Directed by Dan Friedkin (no relation to the director William; this Friedkin’s father, Thomas, is a renowned stunt pilot) and adapted from the nonfiction book “The Man Who Made Vermeers” by Jonathan Lopez, the movie opens with the discovery of “Jesus and the Adulteress,” a work reputedly by Vermeer, stashed away by Hermann Göring. Bang’s character, Joseph Piller, is eager to track down whoever sold it to the Nazis, despite his misgivings about the firing squads he sees dispensing rough justice in Amsterdam.

It doesn’t take him long to find Han van Meegeren (Guy Pearce), an ostensibly failed artist who more than passes the smell test for a collaborator. But Piller can’t quite believe in van Meegeren’s guilt. He’s committed some kind of crime, to be sure. But what?

The film moves from detective story to courtroom drama with nicely sketched character studies as a bonus; Piller’s marriage is suffering because he can’t accept his own wife’s undercover work during the war.
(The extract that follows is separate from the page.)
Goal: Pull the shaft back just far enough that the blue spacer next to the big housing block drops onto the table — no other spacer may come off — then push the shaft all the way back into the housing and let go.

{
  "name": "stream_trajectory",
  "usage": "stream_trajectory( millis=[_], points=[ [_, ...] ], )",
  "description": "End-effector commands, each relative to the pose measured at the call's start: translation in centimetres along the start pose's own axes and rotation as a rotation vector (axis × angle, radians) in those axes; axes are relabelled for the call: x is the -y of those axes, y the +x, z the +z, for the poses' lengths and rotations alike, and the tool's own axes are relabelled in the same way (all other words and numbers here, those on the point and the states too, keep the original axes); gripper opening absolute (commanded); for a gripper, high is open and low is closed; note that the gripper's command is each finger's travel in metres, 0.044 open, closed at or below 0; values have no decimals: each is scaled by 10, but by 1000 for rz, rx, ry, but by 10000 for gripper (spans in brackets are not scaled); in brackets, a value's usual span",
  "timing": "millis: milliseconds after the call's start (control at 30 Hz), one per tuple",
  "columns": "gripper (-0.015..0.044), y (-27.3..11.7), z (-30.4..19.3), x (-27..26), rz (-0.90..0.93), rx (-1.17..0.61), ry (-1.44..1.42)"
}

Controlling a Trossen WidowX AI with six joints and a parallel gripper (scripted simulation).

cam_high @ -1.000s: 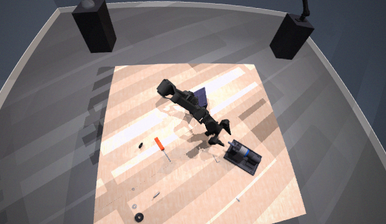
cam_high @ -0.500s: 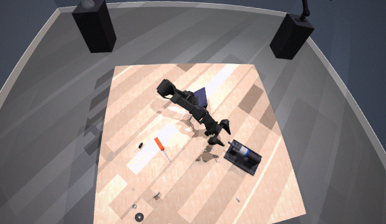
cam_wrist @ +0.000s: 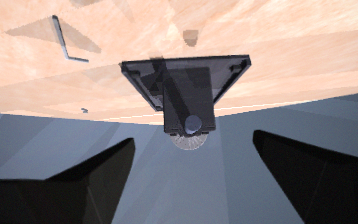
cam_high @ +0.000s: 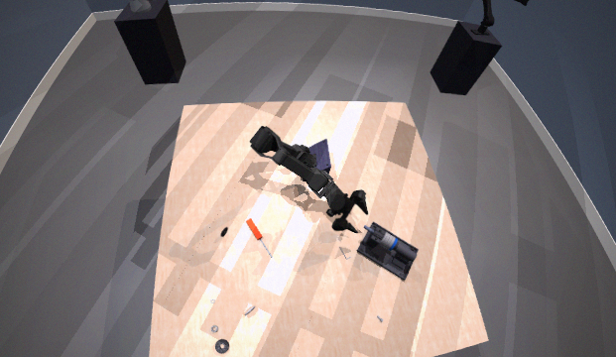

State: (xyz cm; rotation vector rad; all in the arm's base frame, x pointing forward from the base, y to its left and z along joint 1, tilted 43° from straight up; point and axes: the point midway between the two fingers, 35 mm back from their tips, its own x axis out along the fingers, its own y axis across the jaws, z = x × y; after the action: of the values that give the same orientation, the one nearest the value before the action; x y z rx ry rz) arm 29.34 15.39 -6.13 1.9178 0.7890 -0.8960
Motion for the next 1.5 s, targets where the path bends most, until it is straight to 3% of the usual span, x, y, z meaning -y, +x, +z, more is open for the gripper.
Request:
stream_trajectory(
  millis=[0,1467],
  points=[
    [440,0,1,1,-4,2,3],
    [440,42,2,2,-3,1,3]
  ],
)
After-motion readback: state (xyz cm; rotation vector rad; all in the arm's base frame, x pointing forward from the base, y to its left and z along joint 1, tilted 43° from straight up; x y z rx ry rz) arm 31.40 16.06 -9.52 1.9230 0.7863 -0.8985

While Vicky Krieps does stealthily affecting work as Piller’s assistant, the movie ultimately belongs to Pearce’s van Meegeren, an aging dandy intent on long-term revenge — even at the potential cost of his own freedom — against the art world insiders who disdained and shunned him.

The Last Vermeer
Rated R for language, themes, brief nudity. Running time: 1 hour 57 minutes. In theaters. Please consult the guidelines outlined by the Centers for Disease Control and Prevention before watching movies inside theaters.